*The problem*: Only the text belongs in the copy: repeat each record exactly, without pictures.

[Entries taken from a collection]
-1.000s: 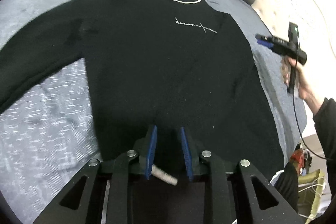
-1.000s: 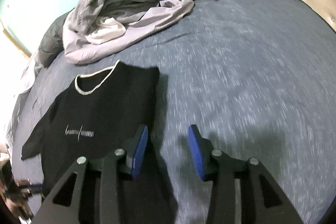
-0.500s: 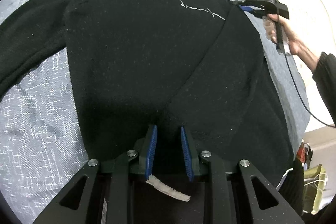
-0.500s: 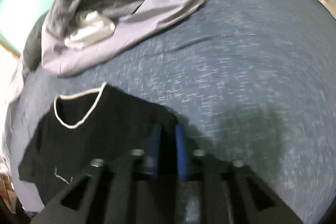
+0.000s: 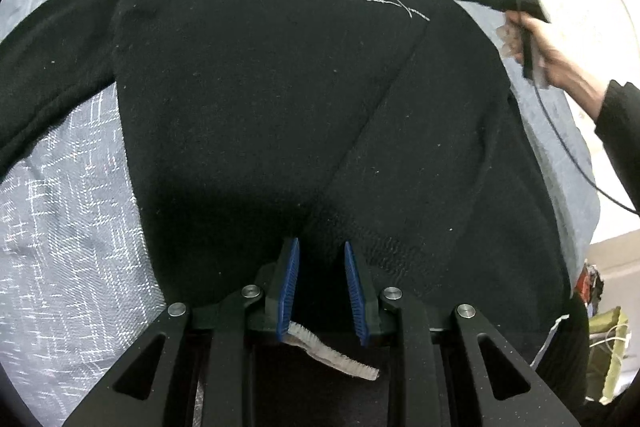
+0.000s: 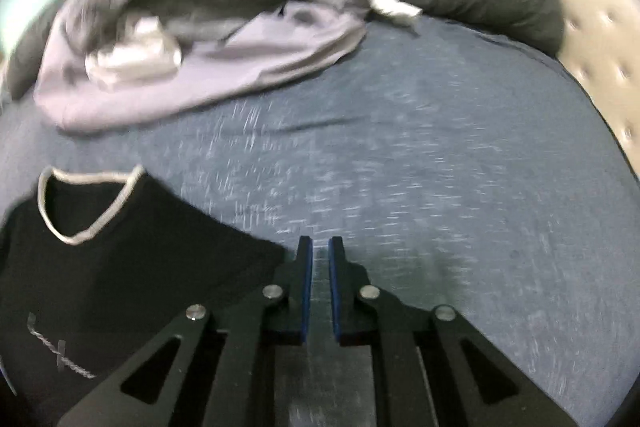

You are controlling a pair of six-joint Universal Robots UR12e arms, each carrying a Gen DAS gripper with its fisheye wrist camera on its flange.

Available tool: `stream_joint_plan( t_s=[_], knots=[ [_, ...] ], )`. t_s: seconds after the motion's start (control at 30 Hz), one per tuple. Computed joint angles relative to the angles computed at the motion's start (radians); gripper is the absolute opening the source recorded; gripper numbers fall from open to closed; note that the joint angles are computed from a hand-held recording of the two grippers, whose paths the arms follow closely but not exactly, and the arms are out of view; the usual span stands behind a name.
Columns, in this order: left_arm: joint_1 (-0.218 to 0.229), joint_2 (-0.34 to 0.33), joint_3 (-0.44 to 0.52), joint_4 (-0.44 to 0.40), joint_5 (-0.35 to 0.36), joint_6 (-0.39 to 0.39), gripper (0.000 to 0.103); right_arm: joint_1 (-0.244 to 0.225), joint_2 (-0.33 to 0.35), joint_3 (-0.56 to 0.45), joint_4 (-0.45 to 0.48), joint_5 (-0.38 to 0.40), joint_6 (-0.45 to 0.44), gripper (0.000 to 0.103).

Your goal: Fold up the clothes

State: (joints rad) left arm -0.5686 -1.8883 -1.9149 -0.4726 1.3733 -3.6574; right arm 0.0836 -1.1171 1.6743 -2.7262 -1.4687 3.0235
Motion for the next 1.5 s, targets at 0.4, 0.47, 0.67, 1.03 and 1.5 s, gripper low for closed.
stream_joint_plan(
  t_s=[0.4,0.47,0.67,1.03,1.5],
  knots=[
    [-0.018,-0.010,0.026,-0.024,0.017,-0.043,0.025,-0.067,-0.130,0.158,0.208,0.269,-0.208,0.007],
    [-0.018,-0.007,0.026,-0.030,0.019,-0.047,0.025,-0.076,-0.136,0.174,0.170,0.255,-0.152,0.007],
    [-0.014,0.000,0.023,-0.048,0.030,-0.045,0.025,-0.103,-0.170,0.222,0.106,0.373,-0.101,0.007],
    [-0.024,0.003,0.043,-0.092,0.053,-0.068,0.026,-0.098,-0.205,0.289,0.113,0.229,-0.027,0.007],
    [0.054,0.198,-0.153,0.050,0.115,-0.232,0.027,-0.155,-0.354,0.484,-0.048,0.493,0.053,0.007]
  ],
)
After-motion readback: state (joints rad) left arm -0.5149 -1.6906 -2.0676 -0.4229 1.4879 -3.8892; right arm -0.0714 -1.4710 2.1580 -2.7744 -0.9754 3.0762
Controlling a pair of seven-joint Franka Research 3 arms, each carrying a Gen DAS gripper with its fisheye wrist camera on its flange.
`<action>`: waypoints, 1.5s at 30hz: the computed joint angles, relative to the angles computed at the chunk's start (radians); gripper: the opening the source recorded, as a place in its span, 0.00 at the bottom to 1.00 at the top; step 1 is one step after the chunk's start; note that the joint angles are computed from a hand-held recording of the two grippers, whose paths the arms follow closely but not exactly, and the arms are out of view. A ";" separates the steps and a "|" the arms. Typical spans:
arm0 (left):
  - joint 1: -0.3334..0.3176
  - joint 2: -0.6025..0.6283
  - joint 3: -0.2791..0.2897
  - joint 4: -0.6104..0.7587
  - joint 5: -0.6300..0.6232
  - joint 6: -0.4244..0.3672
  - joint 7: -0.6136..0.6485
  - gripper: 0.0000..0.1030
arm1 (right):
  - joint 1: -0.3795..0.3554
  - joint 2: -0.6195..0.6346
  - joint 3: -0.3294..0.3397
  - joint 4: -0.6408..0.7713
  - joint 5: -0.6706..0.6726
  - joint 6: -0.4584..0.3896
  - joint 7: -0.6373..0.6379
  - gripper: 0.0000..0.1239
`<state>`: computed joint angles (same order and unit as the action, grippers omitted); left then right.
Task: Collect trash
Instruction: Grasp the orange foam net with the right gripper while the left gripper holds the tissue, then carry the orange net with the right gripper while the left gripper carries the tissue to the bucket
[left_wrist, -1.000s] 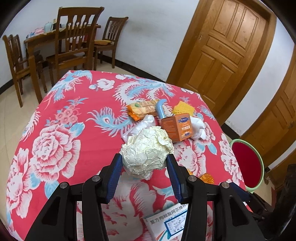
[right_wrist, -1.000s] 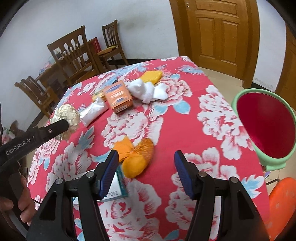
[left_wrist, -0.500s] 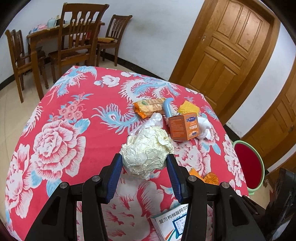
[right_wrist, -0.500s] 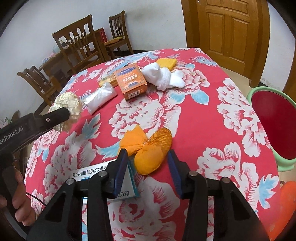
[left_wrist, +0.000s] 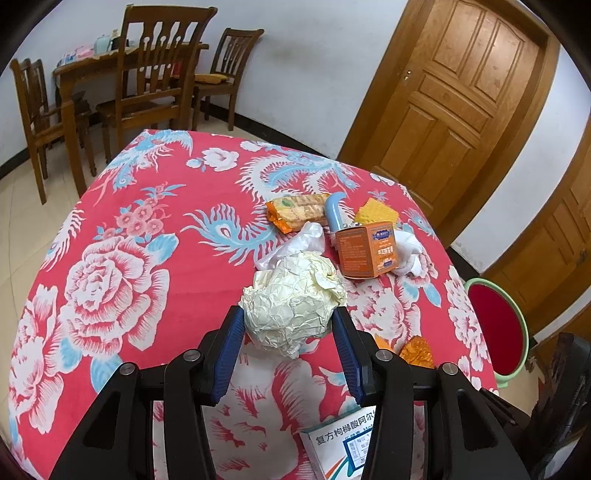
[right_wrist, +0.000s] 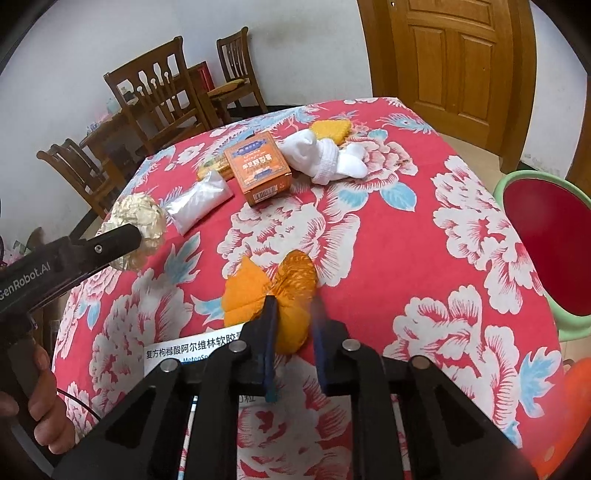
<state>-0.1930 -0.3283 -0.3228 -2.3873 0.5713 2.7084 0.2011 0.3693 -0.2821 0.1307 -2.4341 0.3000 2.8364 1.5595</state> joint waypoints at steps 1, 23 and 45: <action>0.000 0.002 -0.001 0.002 0.001 0.000 0.000 0.49 | 0.000 -0.002 0.000 -0.001 0.000 0.002 0.000 0.15; -0.032 0.061 -0.007 0.088 0.016 -0.006 0.037 0.49 | -0.103 -0.089 0.006 -0.050 -0.097 0.072 0.105 0.13; -0.162 0.333 0.005 0.413 0.028 -0.063 0.189 0.49 | -0.254 -0.171 -0.053 -0.110 -0.094 0.097 0.120 0.13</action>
<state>-0.3553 0.0049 -0.3183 -1.9740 0.5989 2.6457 0.3901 0.1152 -0.4530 0.0781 -2.5438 0.2064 2.9335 1.6793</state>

*Solution to the problem*:
-1.000s: 
-1.000s: 
-0.500s: 
-0.500s: 
+0.000s: 
+0.000s: 

You are controlling a pair of six-joint Universal Robots UR12e arms, each carrying a Gen DAS gripper with its fisheye wrist camera on its flange.

Available tool: `stream_joint_plan( t_s=[_], knots=[ [_, ...] ], )`. t_s: seconds after the motion's start (control at 30 Hz), one per tuple. Computed joint angles relative to the angles computed at the motion's start (radians); gripper is the absolute opening the source recorded; gripper numbers fall from open to closed; note that the joint angles are computed from a hand-held recording of the two grippers, whose paths the arms follow closely but not exactly, and the arms are out of view; the usual span stands behind a name.
Columns, in this order: left_arm: joint_1 (-0.218 to 0.229), joint_2 (-0.34 to 0.33), joint_3 (-0.44 to 0.52), joint_4 (-0.44 to 0.40), joint_5 (-0.35 to 0.36), joint_6 (-0.39 to 0.39), gripper (0.000 to 0.103); right_arm: joint_1 (-0.244 to 0.225), joint_2 (-0.33 to 0.35), joint_3 (-0.56 to 0.45), joint_4 (-0.45 to 0.48), joint_5 (-0.38 to 0.40), joint_6 (-0.45 to 0.44), gripper (0.000 to 0.103).

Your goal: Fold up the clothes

State: (joints rad) left arm -0.5686 -1.8883 -1.9149 -0.4726 1.3733 -3.6574; right arm 0.0836 -1.1171 1.6743 -2.7262 -1.4687 3.0235
Motion for the next 1.5 s, targets at 0.4, 0.47, 0.67, 1.03 and 1.5 s, gripper low for closed.
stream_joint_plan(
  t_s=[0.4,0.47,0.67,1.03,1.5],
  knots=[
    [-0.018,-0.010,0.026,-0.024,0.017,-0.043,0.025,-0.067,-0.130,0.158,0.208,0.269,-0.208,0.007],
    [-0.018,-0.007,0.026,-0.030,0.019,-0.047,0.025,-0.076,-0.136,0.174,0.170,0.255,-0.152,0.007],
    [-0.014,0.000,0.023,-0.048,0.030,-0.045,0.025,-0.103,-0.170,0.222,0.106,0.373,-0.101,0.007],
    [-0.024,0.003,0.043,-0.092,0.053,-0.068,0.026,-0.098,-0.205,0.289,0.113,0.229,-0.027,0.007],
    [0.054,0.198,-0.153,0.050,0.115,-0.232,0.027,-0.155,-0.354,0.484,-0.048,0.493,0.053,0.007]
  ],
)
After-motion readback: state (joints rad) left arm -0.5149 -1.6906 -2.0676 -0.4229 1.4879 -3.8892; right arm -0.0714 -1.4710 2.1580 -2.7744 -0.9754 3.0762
Controlling a pair of seven-joint Franka Research 3 arms, each carrying a Gen DAS gripper with its fisheye wrist camera on its flange.
`<action>`: waypoints, 1.5s at 30hz: the computed joint angles, relative to the angles computed at the chunk's start (radians); gripper: the opening the source recorded, as a place in its span, 0.00 at the bottom to 1.00 at the top; step 1 is one step after the chunk's start; note that the joint angles are computed from a hand-held recording of the two grippers, whose paths the arms follow closely but not exactly, and the arms are out of view. A ";" separates the steps and a "|" the arms. Typical spans:
arm0 (left):
  - joint 1: -0.3334..0.3176
  - joint 2: -0.6025..0.6283
  - joint 3: -0.2791..0.2897
  - joint 4: -0.6104..0.7587
  - joint 5: -0.6300..0.6232
  - joint 6: -0.4244..0.3672
  - joint 7: -0.6136..0.6485
  - gripper: 0.0000..0.1030
arm1 (right):
  - joint 1: -0.3795..0.3554
  - joint 2: -0.6195..0.6346
  - joint 3: -0.3294..0.3397
  - joint 4: -0.6408..0.7713
  - joint 5: -0.6706..0.6726
  - joint 6: -0.4584..0.3896
  - joint 7: -0.6373..0.6379
  - gripper: 0.0000..0.1239
`<state>`: computed joint angles (same order and unit as the action, grippers omitted); left then right.
Task: Collect trash
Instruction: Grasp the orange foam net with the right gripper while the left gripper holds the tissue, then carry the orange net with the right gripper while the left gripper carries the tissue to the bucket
[left_wrist, -1.000s] 
[right_wrist, -1.000s] 
[left_wrist, -0.500s] 
[right_wrist, -0.500s] 
[left_wrist, +0.000s] 
[right_wrist, +0.000s] 
<state>-0.1930 -0.3283 -0.3228 -2.3873 0.5713 2.7084 0.2011 0.3693 -0.2821 0.1307 -2.4341 0.3000 2.8364 1.5595</state> joint waypoints at steps 1, 23 and 45: <action>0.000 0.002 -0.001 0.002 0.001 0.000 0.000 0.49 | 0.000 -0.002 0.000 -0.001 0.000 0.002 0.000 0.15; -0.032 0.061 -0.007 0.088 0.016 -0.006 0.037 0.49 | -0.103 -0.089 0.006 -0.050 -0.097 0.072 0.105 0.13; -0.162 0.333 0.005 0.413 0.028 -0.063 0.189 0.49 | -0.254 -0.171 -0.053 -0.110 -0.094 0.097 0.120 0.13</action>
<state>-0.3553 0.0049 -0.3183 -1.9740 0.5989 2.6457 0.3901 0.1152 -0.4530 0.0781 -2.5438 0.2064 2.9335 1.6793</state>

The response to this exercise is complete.